Although a land owner has unrestricted liberty to collect or dispose off underground water as he pleases, regardless of his neighbour's interest, yet;
- he is not entitled to pollute water flowing beneath another's land; and
- he will be restrained from drawing off underground water from his neighbour's land, if, in doing so, he necessarily abstracts water which has once flowed in a defined surface channel.
A and B two neighbours, each possessed a well, A turned sewage into his well, in consequence whereof the well of B became polluted, it was held that an action lay by B against A. For there is a considerable difference between intercepting water in which no property exists, and sending “ new foreign and deleterious substance on to another's property. The immediate damnum, namely, the pollution of the water, might be possibly no legal damnum; but allowing sewage to escape into another's property is of itself an injuria which needs no damnum.

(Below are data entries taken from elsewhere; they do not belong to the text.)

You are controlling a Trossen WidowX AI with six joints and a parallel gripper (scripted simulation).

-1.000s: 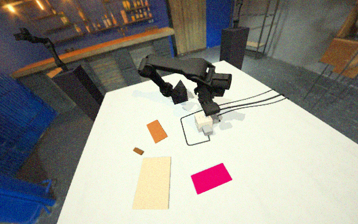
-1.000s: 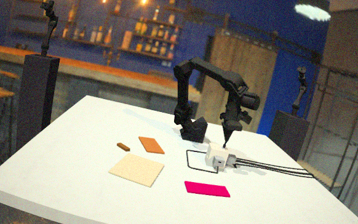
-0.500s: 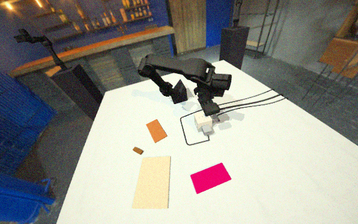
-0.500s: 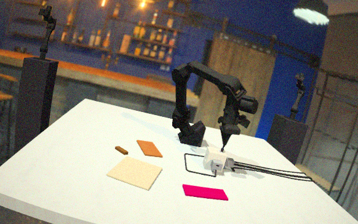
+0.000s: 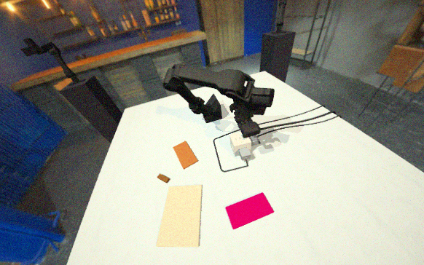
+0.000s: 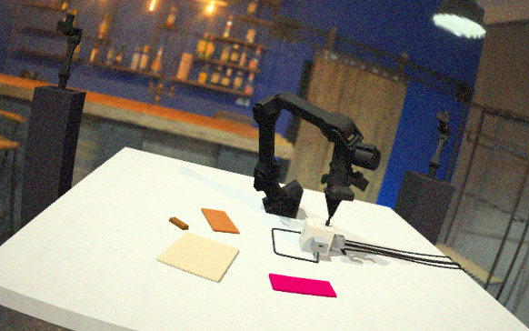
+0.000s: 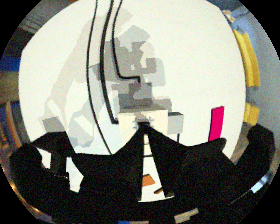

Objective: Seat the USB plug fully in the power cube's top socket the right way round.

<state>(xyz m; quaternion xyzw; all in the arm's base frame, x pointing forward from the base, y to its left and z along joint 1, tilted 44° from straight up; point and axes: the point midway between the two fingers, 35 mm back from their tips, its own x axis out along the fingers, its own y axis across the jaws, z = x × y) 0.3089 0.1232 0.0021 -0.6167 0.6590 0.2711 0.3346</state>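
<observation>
The USB plug is 20 mm below my gripper tip. Round my gripper tip: brown block: 400 mm to the right, 100 mm below, 20 mm ahead; then magenta card: 260 mm ahead, 110 mm to the right, 100 mm below; then orange card: 290 mm to the right, 100 mm below, 80 mm behind.
</observation>
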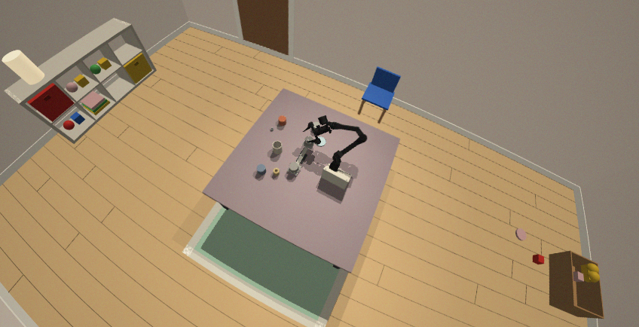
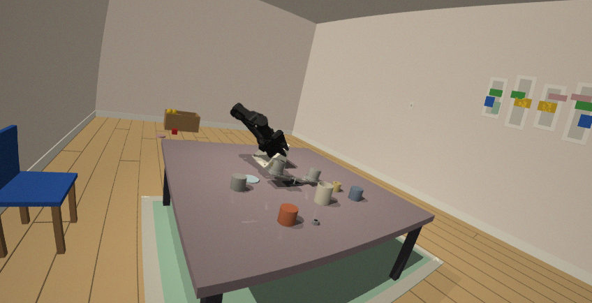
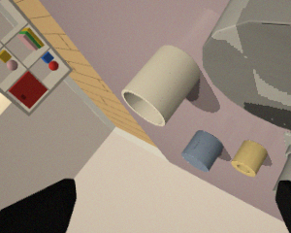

Where the plaintiff's mill was worked by a river supplied by water produced by the rainfall over a large district, and the defendant sunk a well on his own land, and pumped up water for the supply of Croydon, thereby preventing an enormous quantity of water from ever reaching the river or the mill, it was held that the plaintiff had no right of action against the defendant. Where a local Board of Health, represented by the defendant, made a drain to collect percolating underground water, and the effect was that surface water which flowed in a defined stream sunk into the earth, and the stream was diminished; it was decided that, though ordinarily a land owner has the right to act as the defendant had acted, yet that he had no right even indirectly to interfere with the surface stream, and an injunction was granted to restrain him from collecting the underground water in such a manner as to interfere with that on the surface. This case is distinguished, from Chasemore v. Richards where the water the river was diminished, but was diminished by preventing the subterranean water from ever reaching it, not as in this case by drawing water away from the river itself.
A lessor demised by lease a distillery, cottages, and thirteen and a half acres of land, with two ponds, ” together with the right to the water in the said ponds and in the streams leading thereto.“ The lessor sunk a tank on ground outside but adjoining the demised subjects, and drew off from marshy ground percolating water which would have found its way eventually into one of the ponds. Held, that water percolating through the ground towards the pond was not water in any stream leading to the pond.